**Work request**
In the data that follows, find the line with "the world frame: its"; transcribe it, every later line up to the one with "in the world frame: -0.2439", and that line as well, exactly and with no others.

**Records for this task**
>>>

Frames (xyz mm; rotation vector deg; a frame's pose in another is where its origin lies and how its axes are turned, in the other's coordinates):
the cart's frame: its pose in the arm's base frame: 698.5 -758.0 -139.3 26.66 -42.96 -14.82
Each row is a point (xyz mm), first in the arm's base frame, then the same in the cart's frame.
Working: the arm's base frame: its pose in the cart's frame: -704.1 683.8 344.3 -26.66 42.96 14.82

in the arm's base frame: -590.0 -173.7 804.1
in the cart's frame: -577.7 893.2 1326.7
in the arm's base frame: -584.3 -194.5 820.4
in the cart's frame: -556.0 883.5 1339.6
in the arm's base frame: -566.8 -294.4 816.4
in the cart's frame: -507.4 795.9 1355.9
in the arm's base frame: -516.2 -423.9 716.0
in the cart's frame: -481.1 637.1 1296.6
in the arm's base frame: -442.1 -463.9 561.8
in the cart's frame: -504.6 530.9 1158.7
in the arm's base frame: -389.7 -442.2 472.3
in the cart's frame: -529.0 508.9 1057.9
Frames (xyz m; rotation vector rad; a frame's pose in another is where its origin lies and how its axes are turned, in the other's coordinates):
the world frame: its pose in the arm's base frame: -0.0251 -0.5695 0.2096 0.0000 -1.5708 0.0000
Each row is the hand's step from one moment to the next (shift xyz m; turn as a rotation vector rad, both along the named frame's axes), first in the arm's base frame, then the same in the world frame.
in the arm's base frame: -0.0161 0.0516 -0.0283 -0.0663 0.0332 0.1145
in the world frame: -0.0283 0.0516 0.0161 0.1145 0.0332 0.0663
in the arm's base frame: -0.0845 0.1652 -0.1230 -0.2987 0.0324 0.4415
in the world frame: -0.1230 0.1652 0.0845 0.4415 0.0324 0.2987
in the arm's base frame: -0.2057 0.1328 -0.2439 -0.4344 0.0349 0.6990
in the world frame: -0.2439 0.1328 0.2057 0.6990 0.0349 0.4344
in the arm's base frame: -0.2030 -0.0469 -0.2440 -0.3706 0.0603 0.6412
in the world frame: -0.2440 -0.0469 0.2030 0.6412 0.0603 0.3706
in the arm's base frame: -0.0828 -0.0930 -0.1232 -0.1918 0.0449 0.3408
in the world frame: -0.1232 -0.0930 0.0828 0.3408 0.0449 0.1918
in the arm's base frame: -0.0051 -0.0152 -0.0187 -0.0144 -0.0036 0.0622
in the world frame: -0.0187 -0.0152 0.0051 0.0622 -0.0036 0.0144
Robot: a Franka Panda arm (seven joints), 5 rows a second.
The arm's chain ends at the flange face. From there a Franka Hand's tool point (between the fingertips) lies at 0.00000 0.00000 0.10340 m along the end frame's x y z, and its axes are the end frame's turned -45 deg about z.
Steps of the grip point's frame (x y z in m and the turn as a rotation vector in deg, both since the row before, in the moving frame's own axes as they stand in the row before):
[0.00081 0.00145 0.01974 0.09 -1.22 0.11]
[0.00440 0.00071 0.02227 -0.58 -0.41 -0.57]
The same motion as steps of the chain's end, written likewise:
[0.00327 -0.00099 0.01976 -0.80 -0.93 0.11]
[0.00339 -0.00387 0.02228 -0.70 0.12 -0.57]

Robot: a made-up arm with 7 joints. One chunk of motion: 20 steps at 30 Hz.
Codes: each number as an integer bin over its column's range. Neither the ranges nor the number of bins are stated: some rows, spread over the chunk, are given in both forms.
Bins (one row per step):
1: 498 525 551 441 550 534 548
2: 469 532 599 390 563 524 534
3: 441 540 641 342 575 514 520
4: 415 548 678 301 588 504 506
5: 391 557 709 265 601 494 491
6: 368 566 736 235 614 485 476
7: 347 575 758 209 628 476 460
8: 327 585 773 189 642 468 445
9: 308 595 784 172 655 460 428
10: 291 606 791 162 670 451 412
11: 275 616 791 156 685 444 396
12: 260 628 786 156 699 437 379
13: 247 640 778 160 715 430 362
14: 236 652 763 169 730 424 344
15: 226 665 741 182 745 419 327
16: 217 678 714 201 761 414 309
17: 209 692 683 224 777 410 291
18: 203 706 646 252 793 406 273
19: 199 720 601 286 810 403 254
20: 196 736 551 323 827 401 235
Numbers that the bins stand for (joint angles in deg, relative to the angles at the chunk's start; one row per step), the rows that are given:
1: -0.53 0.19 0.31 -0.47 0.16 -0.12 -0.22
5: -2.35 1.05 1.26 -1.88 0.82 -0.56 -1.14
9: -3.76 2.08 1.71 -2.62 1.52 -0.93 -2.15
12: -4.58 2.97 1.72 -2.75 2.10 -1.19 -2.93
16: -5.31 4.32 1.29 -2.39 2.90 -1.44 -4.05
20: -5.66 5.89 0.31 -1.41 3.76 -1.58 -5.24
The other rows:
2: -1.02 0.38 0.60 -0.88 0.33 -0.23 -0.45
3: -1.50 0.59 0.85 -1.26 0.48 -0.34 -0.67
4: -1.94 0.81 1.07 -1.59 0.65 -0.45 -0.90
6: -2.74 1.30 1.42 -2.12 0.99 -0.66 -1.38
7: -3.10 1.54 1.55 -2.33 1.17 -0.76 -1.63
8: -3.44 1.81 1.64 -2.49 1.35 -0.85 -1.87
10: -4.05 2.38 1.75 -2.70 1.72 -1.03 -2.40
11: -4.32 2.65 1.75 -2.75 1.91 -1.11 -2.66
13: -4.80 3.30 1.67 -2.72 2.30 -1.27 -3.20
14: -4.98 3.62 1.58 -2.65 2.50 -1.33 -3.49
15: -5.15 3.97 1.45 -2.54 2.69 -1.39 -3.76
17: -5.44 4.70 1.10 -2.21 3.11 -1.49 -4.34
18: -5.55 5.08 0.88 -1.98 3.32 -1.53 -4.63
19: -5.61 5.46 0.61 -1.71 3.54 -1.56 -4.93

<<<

**Your response**
the world frame: its pose in the arm's base frame: -0.0251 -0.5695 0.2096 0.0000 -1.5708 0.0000
Each row is the hand's step from one moment to the next (shift xyz m; turn as a rotation vector rad, both along the named frame's axes), first in the arm's base frame, then the same in the world frame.
in the arm's base frame: -0.0161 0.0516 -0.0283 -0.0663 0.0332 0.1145
in the world frame: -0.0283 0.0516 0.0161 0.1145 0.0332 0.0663
in the arm's base frame: -0.0845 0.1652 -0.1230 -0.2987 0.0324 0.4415
in the world frame: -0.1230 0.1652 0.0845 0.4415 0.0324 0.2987
in the arm's base frame: -0.2057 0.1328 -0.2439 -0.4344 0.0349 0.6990
in the world frame: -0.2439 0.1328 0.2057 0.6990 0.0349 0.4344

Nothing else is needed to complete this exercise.